> [HOW TO COMPLETE THIS TASK] Each record must be printed again exactly as given.

(PROVIDED RECORDS)

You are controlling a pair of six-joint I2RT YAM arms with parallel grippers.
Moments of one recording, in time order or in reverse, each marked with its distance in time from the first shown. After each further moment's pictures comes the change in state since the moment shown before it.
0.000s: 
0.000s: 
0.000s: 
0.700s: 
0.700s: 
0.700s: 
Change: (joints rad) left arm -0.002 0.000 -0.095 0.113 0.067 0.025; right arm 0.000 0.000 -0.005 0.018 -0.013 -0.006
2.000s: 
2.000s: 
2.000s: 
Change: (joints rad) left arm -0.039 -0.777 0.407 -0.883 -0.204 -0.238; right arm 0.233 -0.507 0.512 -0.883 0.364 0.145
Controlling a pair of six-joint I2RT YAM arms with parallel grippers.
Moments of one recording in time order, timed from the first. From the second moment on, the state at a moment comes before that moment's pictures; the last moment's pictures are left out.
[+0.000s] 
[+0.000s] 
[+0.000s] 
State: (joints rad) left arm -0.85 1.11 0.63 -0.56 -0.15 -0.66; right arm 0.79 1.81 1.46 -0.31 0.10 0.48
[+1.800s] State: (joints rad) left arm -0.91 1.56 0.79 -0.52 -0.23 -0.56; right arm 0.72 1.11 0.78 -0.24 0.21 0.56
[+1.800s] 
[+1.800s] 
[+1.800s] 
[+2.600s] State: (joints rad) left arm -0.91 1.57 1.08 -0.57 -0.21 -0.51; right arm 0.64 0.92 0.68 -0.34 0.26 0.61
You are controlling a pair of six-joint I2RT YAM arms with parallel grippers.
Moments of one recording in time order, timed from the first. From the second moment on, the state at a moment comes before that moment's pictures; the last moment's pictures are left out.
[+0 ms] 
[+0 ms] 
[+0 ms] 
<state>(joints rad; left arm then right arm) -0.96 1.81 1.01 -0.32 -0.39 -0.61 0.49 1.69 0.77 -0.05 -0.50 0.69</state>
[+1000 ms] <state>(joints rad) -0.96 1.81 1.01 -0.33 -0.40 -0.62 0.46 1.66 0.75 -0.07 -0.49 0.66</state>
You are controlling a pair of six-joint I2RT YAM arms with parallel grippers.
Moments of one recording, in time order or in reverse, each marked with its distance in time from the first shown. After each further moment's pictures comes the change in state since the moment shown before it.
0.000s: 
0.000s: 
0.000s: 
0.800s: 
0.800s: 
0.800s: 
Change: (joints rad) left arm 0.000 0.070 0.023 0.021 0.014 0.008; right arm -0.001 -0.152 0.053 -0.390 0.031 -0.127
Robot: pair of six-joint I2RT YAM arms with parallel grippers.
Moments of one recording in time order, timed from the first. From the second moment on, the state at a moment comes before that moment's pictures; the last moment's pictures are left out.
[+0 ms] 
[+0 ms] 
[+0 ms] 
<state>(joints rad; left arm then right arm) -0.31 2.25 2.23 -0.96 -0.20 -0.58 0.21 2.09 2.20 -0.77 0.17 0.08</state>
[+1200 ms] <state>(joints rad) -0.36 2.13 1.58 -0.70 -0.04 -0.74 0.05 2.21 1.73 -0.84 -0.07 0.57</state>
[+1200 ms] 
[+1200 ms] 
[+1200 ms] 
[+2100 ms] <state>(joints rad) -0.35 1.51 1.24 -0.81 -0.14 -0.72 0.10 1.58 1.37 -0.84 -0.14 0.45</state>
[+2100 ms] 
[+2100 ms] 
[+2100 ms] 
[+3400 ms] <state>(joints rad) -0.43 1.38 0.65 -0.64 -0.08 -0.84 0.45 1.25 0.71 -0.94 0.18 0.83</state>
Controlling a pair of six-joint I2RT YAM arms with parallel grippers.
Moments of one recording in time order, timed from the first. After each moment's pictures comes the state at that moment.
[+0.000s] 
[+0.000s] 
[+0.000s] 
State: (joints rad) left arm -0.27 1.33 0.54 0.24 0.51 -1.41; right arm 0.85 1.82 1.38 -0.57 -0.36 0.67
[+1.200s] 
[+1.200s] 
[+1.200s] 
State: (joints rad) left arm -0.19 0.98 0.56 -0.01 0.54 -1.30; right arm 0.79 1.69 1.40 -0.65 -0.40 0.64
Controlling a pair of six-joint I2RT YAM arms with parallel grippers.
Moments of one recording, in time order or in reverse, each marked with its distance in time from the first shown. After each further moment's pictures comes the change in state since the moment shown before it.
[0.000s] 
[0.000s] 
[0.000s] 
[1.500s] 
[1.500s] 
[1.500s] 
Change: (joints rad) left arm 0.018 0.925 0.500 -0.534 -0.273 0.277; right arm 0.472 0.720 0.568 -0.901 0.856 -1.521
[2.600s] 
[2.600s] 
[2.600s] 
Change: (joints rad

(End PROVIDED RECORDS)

> [WRITTEN ANSWER]
You are controlling a pair of six-joint I2RT YAM arms with parallel grippers.
Moments of one recording, in time order or in reverse, each marked with its distance in time from the first shown. After each further moment's pictures comes the change in state since the moment shown before it.
0.000s: 
0.000s: 
0.000s: 
0.700s: 
0.700s: 
0.700s: 
Change: (joints rad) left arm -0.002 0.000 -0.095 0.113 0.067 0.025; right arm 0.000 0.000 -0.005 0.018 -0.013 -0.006
2.000s: 
2.000s: 
2.000s: 
Change: (joints rad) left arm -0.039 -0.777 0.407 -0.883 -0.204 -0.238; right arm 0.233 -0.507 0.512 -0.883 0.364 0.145
Controlling a pair of six-joint I2RT YAM arms with parallel grippers.
Moments of one recording in time order, timed from the first. From the second moment on, the state at a moment comes before that moment's pictures; the last moment's pictures are left out.
[+0.000s] 
[+0.000s] 
[+0.000s] 
State: (joints rad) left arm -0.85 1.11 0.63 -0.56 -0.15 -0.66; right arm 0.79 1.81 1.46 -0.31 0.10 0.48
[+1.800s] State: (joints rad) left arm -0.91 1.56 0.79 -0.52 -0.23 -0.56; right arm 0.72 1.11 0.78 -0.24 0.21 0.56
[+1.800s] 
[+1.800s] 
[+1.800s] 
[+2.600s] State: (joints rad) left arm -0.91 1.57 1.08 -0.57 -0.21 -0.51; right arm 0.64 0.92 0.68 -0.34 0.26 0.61
You are controlling a pair of six-joint I2RT YAM arms with parallel grippers.
Moments of one recording in time order, timed from the first. From the second moment on, the state at a moment comes before that moment's pictures; the last moment's pictures are left out.
[+0 ms] 
[+0 ms] 
[+0 ms] 
<state>(joints rad; left arm then right arm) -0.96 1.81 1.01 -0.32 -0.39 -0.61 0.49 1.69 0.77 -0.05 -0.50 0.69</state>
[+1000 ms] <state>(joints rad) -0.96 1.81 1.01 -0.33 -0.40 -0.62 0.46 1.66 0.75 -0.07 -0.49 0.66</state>
You are controlling a pair of six-joint I2RT YAM arms with parallel grippers.
Moments of one recording, in time order or in reverse, each marked with its distance in time from the first shown. After each further moment's pictures comes the change in state since the moment shown before it.
0.000s: 
0.000s: 
0.000s: 
0.800s: 
0.800s: 
0.800s: 
Change: (joints rad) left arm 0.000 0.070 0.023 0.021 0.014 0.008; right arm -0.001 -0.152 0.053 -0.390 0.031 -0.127
Robot: pair of six-joint I2RT YAM arms with parallel grippers.
Moments of one recording in time order, timed from the first. From the second moment on, the state at a moment comes before that moment's pictures; the last moment's pictures are left out.
[+0 ms] 
[+0 ms] 
[+0 ms] 
<state>(joints rad; left arm then right arm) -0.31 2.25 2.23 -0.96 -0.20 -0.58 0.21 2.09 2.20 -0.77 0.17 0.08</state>
[+1200 ms] <state>(joints rad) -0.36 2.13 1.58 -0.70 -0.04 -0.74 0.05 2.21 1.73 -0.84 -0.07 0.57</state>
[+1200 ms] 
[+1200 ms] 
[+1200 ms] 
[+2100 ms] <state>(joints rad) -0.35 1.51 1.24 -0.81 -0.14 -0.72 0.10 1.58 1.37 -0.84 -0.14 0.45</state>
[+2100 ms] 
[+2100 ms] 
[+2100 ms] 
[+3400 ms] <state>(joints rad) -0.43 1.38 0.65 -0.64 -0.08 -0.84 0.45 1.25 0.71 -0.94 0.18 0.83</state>
Controlling a pair of six-joint I2RT YAM arms with parallel grippers.
Moments of one recording in time order, timed from the first. After each moment's pictures comes the state at that moment.
[+0.000s] 
[+0.000s] 
[+0.000s] 
State: (joints rad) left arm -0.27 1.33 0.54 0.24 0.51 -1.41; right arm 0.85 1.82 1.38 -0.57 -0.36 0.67
[+1.200s] 
[+1.200s] 
[+1.200s] 
State: (joints rad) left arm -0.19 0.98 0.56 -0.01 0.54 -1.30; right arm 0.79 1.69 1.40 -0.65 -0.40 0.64
Controlling a pair of six-joint I2RT YAM arms with parallel grippers.
Moments of one recording, in time order or in reverse, each marked with its distance in time from the first shown. After each further moment's pictures comes the change in state since the moment shown before it.
[0.000s] 
[0.000s] 
[0.000s] 
[1.500s] 
[1.500s] 
[1.500s] 
Change: (joints rad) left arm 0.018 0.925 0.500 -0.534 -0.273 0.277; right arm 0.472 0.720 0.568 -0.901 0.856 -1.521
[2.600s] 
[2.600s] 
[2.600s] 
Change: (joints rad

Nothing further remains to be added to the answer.